→ TASK INSTRUCTIONS: Count how many lines below contain the word "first", then give that number alone.

(Records drawn from a dataset)
################

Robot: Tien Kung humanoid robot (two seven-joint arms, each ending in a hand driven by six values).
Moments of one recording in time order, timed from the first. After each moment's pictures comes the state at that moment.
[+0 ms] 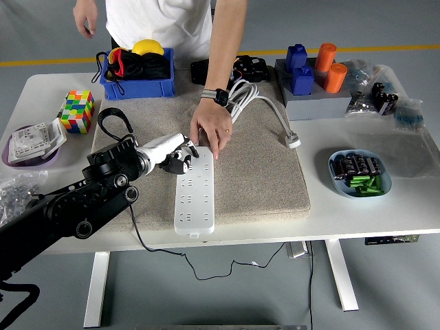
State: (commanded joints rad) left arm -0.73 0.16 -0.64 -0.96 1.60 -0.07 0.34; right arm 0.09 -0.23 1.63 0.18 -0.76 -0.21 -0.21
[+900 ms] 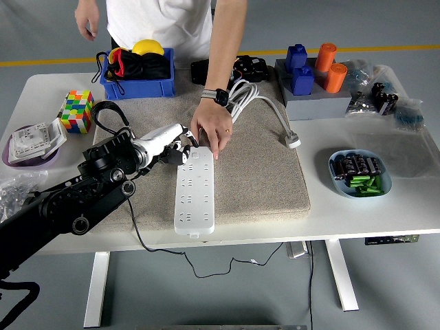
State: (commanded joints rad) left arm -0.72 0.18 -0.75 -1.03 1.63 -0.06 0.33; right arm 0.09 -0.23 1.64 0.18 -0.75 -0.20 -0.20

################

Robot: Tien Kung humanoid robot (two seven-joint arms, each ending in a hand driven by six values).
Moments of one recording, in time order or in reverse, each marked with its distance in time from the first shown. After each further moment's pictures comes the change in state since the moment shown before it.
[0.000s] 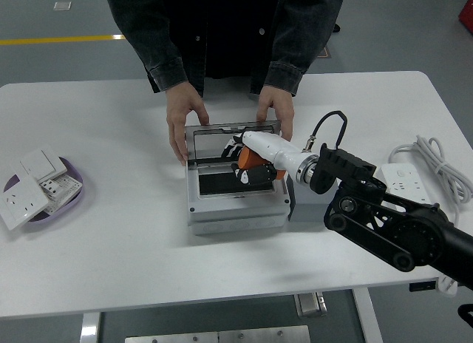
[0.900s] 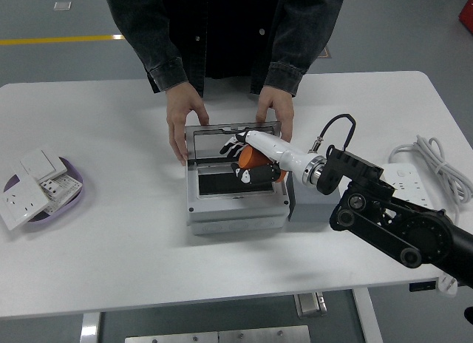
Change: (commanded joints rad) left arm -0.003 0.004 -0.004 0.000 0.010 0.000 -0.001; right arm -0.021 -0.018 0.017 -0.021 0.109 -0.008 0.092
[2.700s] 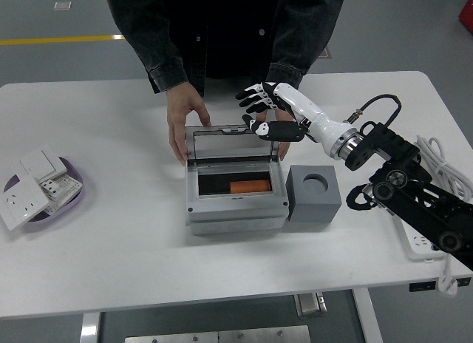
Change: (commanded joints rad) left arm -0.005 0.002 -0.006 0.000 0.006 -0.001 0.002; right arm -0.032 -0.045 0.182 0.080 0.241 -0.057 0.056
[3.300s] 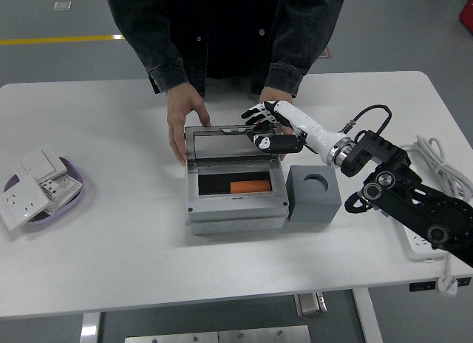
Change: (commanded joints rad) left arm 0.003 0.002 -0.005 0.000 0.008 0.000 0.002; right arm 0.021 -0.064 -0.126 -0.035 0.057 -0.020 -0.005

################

→ EXERCISE OUTPUT: 2